> _To do_: The lines below, from the one containing "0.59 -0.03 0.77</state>" through the one containing "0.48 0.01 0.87", should be set down exactly, with no pictures and nothing else.

------------------------------------

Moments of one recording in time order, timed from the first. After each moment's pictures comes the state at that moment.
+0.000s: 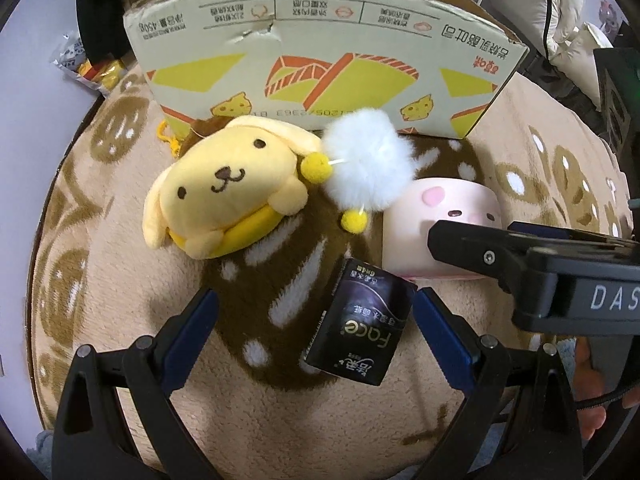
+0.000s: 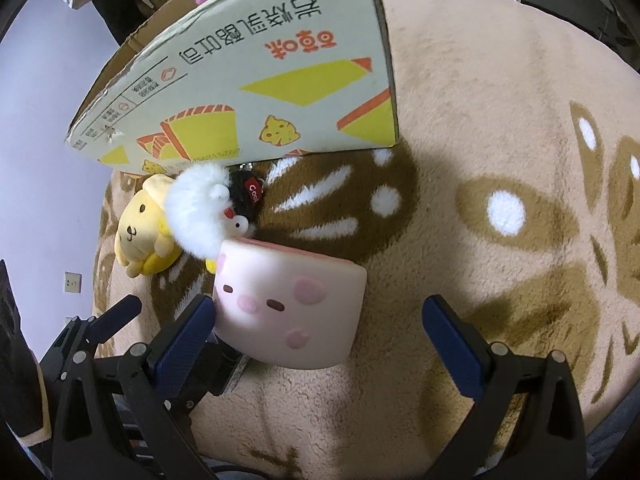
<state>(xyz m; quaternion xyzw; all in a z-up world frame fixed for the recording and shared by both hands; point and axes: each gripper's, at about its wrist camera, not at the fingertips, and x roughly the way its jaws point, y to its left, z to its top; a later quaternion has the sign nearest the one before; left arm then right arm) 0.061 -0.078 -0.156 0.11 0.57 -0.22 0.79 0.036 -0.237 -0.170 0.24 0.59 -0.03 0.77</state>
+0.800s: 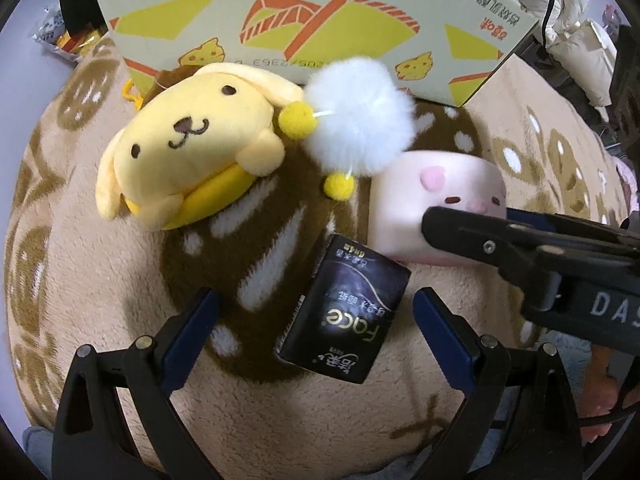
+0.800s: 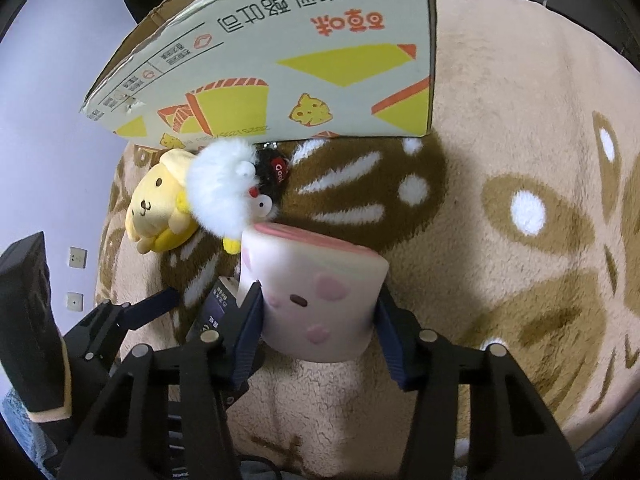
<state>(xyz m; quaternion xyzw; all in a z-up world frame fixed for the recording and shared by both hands) 0.062 -0.090 -0.181 0.09 0.62 -0.23 0.75 0.042 -0.221 -0.174 0.22 0.60 0.01 0.77</state>
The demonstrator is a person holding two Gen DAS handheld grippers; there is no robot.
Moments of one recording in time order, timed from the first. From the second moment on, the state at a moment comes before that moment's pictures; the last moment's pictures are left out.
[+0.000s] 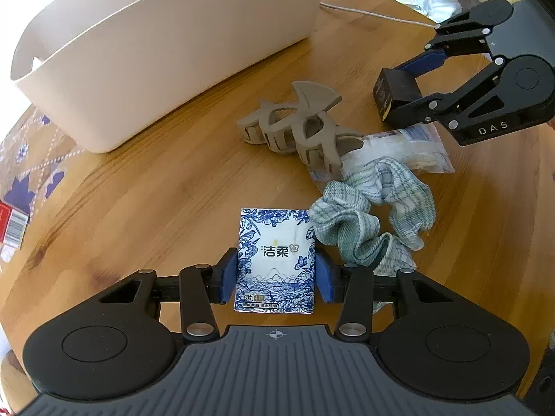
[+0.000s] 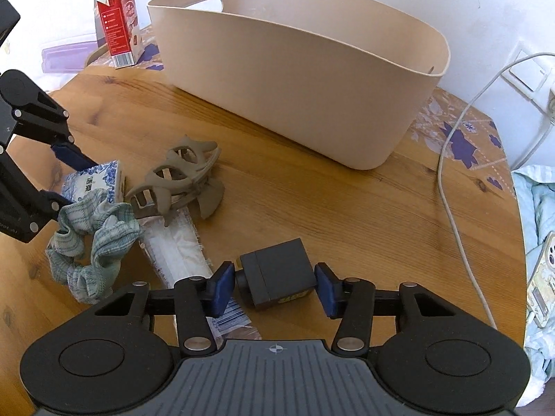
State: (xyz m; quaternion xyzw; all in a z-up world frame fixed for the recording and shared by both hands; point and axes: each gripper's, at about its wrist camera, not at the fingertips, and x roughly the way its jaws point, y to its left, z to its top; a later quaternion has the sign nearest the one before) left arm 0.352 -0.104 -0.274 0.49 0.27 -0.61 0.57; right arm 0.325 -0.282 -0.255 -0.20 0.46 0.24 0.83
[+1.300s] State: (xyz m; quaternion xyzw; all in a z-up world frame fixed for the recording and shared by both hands) left arm 0.383 -0.145 -0.121 0.40 0.17 -0.62 0.65; right arm 0.385 -0.296 -0.117 -0.15 0.34 0.23 0.90
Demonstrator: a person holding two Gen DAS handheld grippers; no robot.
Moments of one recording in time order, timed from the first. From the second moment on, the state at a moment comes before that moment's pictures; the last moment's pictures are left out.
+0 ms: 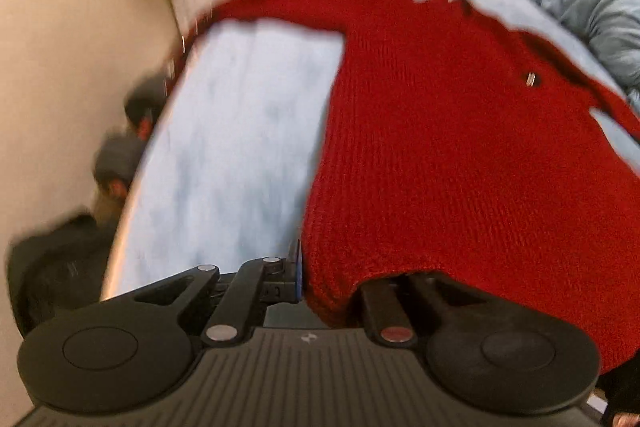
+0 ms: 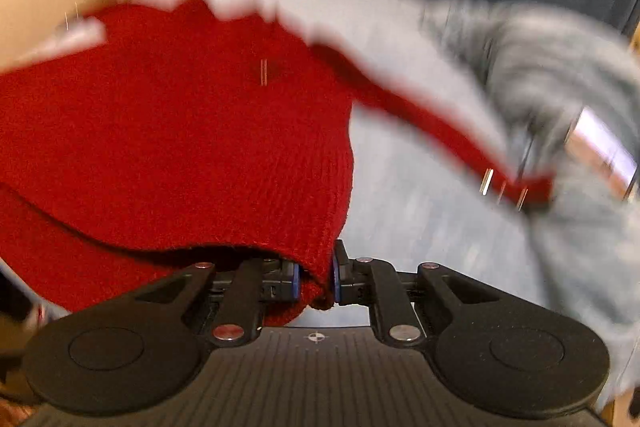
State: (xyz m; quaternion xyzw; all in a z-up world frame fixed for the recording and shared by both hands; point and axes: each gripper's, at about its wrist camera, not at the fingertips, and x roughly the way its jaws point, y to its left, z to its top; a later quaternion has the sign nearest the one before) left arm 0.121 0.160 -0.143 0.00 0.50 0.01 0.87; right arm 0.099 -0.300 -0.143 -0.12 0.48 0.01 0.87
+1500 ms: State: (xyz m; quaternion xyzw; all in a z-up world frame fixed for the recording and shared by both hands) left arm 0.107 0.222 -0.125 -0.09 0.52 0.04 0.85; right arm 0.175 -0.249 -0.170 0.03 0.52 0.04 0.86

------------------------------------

> _Solved problem_:
<state>(xyz m; quaternion xyzw; all in a z-up world frame fixed for the recording and shared by both hands; point and axes: each gripper's, at about its wrist camera, not at the fingertips, and x roughly the way its jaws point, y to its left, z to its top; a later quaternion has the sign nearest the one before; left arm then right arm) 0.061 -0.078 -0.156 0.11 0.57 -0.22 0.79 0.036 -0.237 -0.170 0.24 0.59 -0.03 0.77</state>
+0.800s: 
+0.800s: 
<state>(xyz m; quaternion xyzw; all in a z-up world frame fixed for the recording and shared by both hands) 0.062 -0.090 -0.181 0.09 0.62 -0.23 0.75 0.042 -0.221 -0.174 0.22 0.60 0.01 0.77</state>
The demonstrator is a person holding two Gen DAS handheld grippers; there is no robot.
Moments of one recording in time order, timed from the first. From the second moment on, the state at a moment comes before that moment's pictures; the last moment's pictures are left out.
[+0.000s] 
[+0.000s] 
State: (xyz m; quaternion xyzw; all in a z-up world frame fixed for the recording and shared by both hands; point and axes: each gripper's, at about its wrist camera, not at the fingertips, and x roughly the way its jaws point, y to its left, z to its top; a later quaternion has the sign nearest the one before) left arm 0.352 -0.104 -0.274 0.49 0.27 -0.61 0.57; right arm 0.325 -0.282 -0.255 -0.20 0.46 0.24 0.83
[+1.300s] State: (xyz m; quaternion xyzw; all in a z-up world frame fixed for the recording and shared by both hands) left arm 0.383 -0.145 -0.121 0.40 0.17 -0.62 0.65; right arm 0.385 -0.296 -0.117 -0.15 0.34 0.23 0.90
Demonstrator: a person holding two Gen DAS handheld grippers; no robot.
Moments of one recording in time order, timed from the first. From the second moment on, the state at a moment comes before that moment's pictures; the last moment's pictures are left out.
+0 ms: 
+0 ms: 
State: (xyz m; quaternion xyzw; all in a z-up world frame fixed for the recording and shared by both hands; point and axes: each gripper's, at about its wrist camera, not at the fingertips, and x roughly the way its jaws point, y to its left, z to its top; a later quaternion has the sign nearest the one before) left arm 0.121 0.160 -0.143 0.00 0.50 0.01 0.87; right arm 0.099 -0.300 -0.143 -0.12 0.48 0.01 0.87

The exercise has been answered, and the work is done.